Tuesday, May 15, 2018

The Historic Opening of the American Embassy in Jerusalem


In 1995, the United States Congress, on a bipartisan basis, passed the "Jerusalem Embassy Act," based on explicit findings written into the law, in which the Congress found that:

(1) every nation, under international law and custom, may designate its own capital;
(2) Jerusalem is the seat of Israel’s President, Parliament, and Supreme Court, and the spiritual center of Judaism;
(3) since 1967, it has been a united city administered by Israel, and persons of all religious faiths have been guaranteed full access to holy sites within the city; and
(4) Congress ‘‘strongly believes that Jerusalem must remain an undivided city in which the rights of every ethnic and religious group are protected.”

The law provided that "Jerusalem should be recognized as the capital of the State of Israel; and the United States Embassy in Israel should be established in Jerusalem no later than May 31, 1999."

Every president since then has promised during his presidential campaign to implement that law, but until yesterday, it remained unimplemented. Yesterday -- 23 years after that law was enacted -- it became a reality.

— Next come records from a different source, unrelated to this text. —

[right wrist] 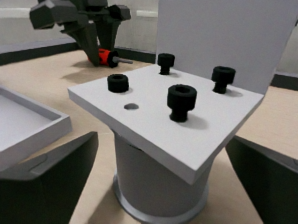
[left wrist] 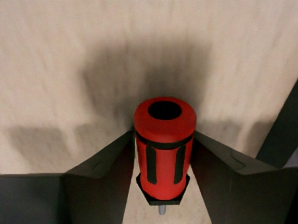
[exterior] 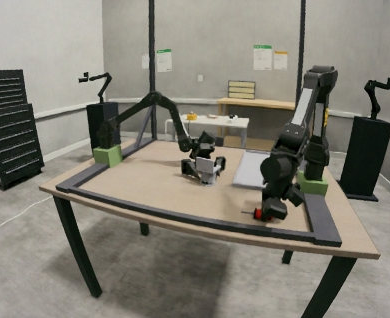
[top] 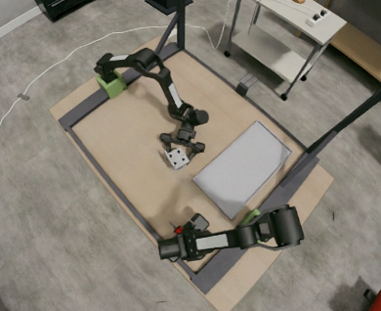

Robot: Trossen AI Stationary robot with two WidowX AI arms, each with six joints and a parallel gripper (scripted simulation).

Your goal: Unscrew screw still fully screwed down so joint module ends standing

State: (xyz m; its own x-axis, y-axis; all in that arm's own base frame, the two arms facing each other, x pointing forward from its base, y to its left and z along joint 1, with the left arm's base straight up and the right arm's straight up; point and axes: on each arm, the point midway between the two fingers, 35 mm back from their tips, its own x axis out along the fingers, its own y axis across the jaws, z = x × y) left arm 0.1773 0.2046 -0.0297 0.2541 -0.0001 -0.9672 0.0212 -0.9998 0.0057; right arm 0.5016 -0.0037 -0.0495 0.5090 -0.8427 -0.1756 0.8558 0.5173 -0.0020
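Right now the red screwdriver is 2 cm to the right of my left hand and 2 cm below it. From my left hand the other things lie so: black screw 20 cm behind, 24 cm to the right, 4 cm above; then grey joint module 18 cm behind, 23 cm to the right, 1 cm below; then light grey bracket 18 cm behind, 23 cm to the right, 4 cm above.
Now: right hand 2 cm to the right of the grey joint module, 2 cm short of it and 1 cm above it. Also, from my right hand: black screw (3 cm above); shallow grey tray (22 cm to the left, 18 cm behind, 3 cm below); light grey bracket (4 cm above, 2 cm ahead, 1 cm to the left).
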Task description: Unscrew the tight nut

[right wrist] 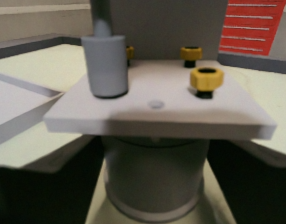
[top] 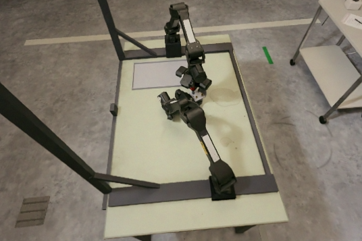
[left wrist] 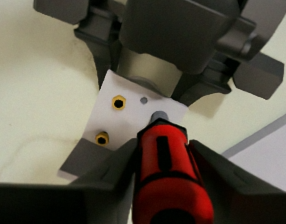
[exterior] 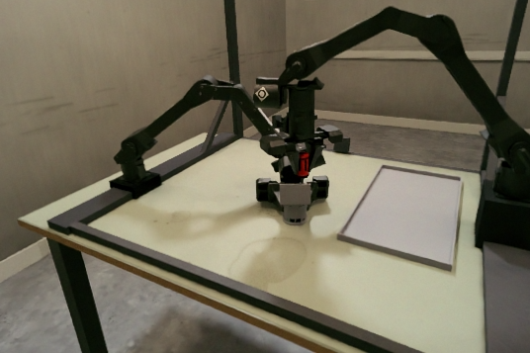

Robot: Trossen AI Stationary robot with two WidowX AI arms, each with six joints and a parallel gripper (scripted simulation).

It is a historic day for Israel, for the American-Israeli alliance, and for those who recognize that peace in the region requires -- as both Republicans and Democrats legislated two-and-a-half decades ago -- recognition of an undivided city, in which the rights of every ethnic and religious group should be protected, as they have been for the last 50 years by the State of Israel, after the city was reunited by Israel.